Sudan: 'Sudan Govt Must Confiscate Ill-Gotten Gains - Analyst

Khartoum — A prominent intellectual and political analyst argues that the transitional government must confiscate the unlawfully obtained property in the country. He describes the capitalists that grew during the era of the former regime as parasitic, and greedy.

On Thursday, during a Tea-Cup Forum of El Tayyar daily newspaper the director of the Sudanese Studies Centre and a prominent political analyst, Haidar Ibrahim argued that the fight against the Muslim Brotherhood and their exclusion should be on the ground of intellectual, cultural and social aspects.

He called on the transitional government to confiscate the unlawfully obtained property in the country. He expressed his concerns about the delay in such a move. I wish we can apply the principle of how you have obtained such wealth (where you got this from) during the next stage, he said.

Haidar Ibrahim described capitalism and capitalists that grew during the era of the former regime as parasitic and greedy.

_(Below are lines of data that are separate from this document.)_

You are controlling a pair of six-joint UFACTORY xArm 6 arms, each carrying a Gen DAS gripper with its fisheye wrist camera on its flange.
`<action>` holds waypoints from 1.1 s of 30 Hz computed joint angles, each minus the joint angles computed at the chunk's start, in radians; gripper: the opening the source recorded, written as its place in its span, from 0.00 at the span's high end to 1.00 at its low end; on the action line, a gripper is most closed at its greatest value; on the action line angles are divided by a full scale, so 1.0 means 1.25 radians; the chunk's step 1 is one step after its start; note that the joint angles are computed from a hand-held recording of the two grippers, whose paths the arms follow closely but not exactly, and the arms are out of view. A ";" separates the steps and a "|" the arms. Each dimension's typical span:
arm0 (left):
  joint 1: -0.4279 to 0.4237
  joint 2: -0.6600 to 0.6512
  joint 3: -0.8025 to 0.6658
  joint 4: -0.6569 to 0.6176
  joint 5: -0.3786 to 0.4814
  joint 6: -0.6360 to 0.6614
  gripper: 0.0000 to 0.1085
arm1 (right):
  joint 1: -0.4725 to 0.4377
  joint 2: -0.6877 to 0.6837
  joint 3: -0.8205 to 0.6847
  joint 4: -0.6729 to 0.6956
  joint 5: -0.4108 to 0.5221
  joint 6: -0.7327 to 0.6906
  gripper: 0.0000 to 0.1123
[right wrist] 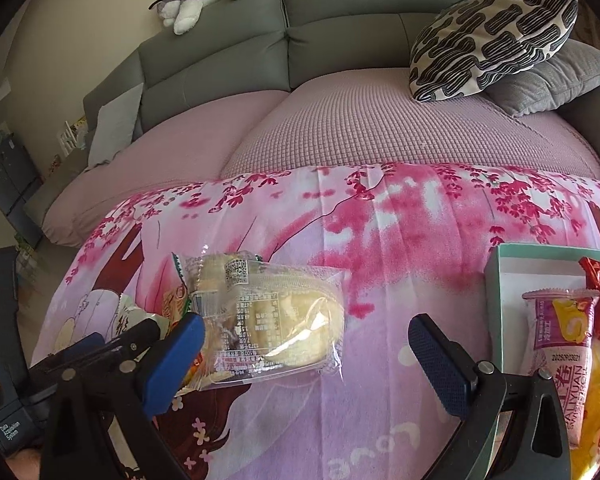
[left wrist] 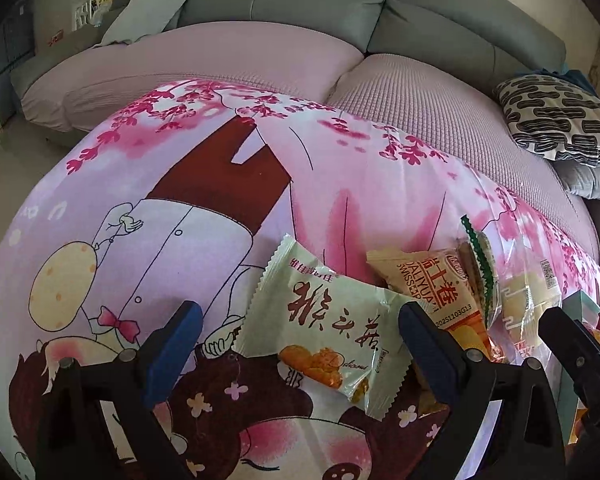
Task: Organize snacks
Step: 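Grasp the white biscuit packet with the left gripper while the right gripper grasps the clear bread bag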
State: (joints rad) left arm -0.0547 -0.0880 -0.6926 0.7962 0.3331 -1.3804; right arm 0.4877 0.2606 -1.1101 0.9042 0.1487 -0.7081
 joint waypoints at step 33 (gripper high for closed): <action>0.012 -0.029 0.004 0.001 0.148 -0.066 0.09 | -0.014 0.061 -0.072 -0.048 0.046 0.035 0.08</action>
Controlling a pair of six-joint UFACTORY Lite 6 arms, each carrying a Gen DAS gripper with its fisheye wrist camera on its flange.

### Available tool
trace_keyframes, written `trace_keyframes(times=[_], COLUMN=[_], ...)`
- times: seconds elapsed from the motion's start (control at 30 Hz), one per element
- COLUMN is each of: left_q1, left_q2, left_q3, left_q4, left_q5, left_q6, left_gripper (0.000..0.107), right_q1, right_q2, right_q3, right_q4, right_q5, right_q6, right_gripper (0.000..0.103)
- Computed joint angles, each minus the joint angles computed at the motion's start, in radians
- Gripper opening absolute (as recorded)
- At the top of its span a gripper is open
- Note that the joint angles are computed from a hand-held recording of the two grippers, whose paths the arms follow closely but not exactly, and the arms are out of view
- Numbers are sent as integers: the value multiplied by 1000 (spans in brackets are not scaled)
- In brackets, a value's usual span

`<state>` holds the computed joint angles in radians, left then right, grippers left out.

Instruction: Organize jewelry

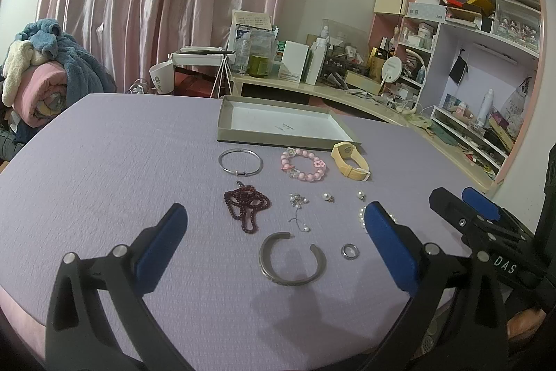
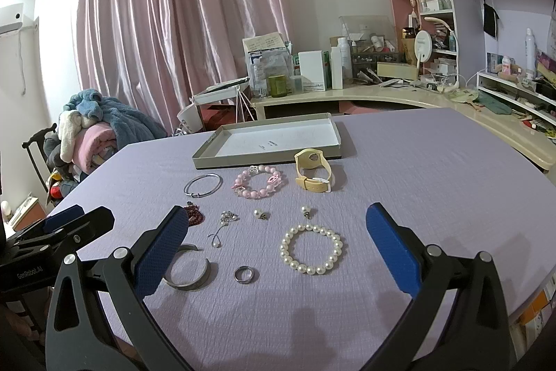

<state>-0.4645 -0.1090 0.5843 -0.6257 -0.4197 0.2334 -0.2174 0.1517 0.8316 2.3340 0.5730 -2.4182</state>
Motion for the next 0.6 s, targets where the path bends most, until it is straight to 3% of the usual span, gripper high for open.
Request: trace_keyframes(times=[0.13, 0.4, 0.5, 0.6], left_q1=[-23, 12, -18, -1], left_q2=[-9, 3, -7, -2], left_q3=[3, -4, 3, -1], left_q4=[-65, 28, -54, -8], left_q5=[1, -1, 0, 0], left_q6=[49, -23, 42, 6], left_gripper=[101, 101, 101, 101], right_q1=[4, 3, 4, 5], right_q2=[1, 6, 8, 10], right_q3=[-1, 4, 5, 6], right_q4=[8, 7, 9, 11], right_q5=[1, 1, 2, 1], right_q6=[-8, -7, -9, -10], right_gripper=[102, 102, 102, 102])
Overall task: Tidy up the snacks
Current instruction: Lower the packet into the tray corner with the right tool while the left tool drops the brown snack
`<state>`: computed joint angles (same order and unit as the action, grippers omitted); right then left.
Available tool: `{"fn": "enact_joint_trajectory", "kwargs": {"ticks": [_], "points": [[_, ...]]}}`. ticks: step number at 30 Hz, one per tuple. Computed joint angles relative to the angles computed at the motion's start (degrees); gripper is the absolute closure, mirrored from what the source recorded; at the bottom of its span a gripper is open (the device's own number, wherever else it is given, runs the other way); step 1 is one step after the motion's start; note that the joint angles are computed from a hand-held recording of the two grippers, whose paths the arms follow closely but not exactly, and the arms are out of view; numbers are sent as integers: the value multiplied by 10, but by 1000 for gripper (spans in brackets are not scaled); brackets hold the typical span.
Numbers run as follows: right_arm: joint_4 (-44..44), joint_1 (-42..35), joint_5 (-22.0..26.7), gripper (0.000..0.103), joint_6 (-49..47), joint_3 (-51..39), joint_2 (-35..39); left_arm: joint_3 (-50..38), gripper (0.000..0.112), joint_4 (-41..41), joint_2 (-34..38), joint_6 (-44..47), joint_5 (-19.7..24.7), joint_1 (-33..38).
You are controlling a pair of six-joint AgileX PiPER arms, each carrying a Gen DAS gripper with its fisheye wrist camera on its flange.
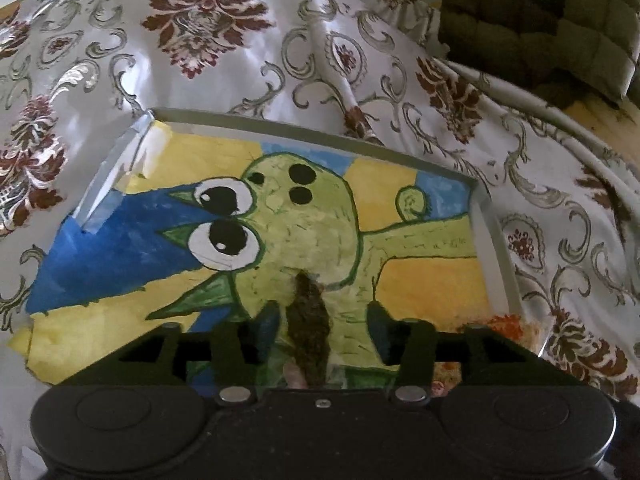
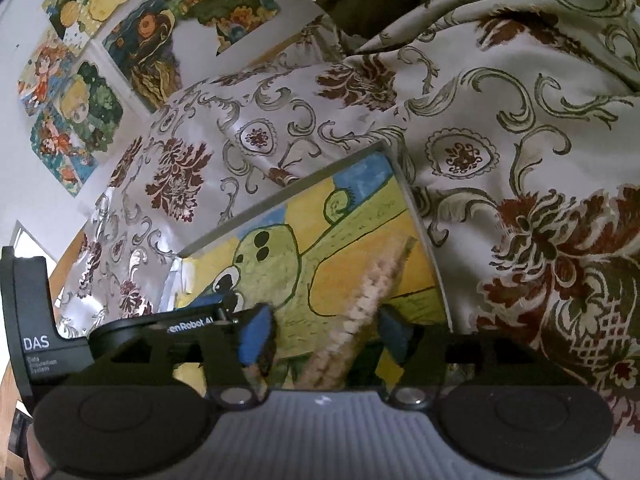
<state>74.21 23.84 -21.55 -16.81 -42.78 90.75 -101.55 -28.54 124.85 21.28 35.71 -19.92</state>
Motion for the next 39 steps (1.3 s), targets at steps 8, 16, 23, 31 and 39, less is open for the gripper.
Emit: {"fn": "enact_joint_trajectory", "kwargs": {"ticks": [8,16,23,31,39], "points": [[-96,-1,-1,4,68,23,-36,34,27,-28,-33,21,-14,24],[-86,17,-40,0,49,48,-76,102,13,-19,-97,37,-53,42],[43,84,-116,0,-79,54,-100,194,10,-39,-177,94,-91,59],[153,207,-246,0,-179,49,-120,354,10,-179,-288,269,-134,92],[238,321,-363,0,-234,28,-109,495,10,-322,-377,464,-139,145]]}}
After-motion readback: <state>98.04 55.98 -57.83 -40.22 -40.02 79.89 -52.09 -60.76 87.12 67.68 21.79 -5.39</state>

He further called for the necessity to establish an advisory body that can advise, support and fill the gaps or defects of the transitional government.

He also called for legislation to prevent anyone who has committed a criminal offense or has been tried to participate in the upcoming elections.

He said that he supports the trial of Al Bashir internally because it is ethical and exposes their ill practices. After we take our right in Sudan, then he can be handed over to the international criminal court, he stated.

Sudan cannot go on without a historical political compromise

In a political forum on Thursday, prominent political analyst El Shafee Khidir argued that the success of the transitional period highly depends on a political compromise between the leftist and Islamic parties. He claimed that without such a historical compromise that can ensure the preferences of both the left and right, there will not be a transitional period. To resolve an issue such as the relationship between the state and religion, there must be a compromise, he said.

El Shafee stated that Sudan has been on the transitional process since independence. He attributed the conflict in Sudan to the failure of the Sudanese elites to answer the question of change and to the absence of a national vision that can lead the country to a developed state.

He argued that there are grounds for such a historical compromise such as independence of the judiciary, equality of all Sudanese before the law irrespective of their belief, race or sex, etc. He further argued that the issue of national identity can be solved through the equal recognition of cultures, beliefs, languages, and ethnicities.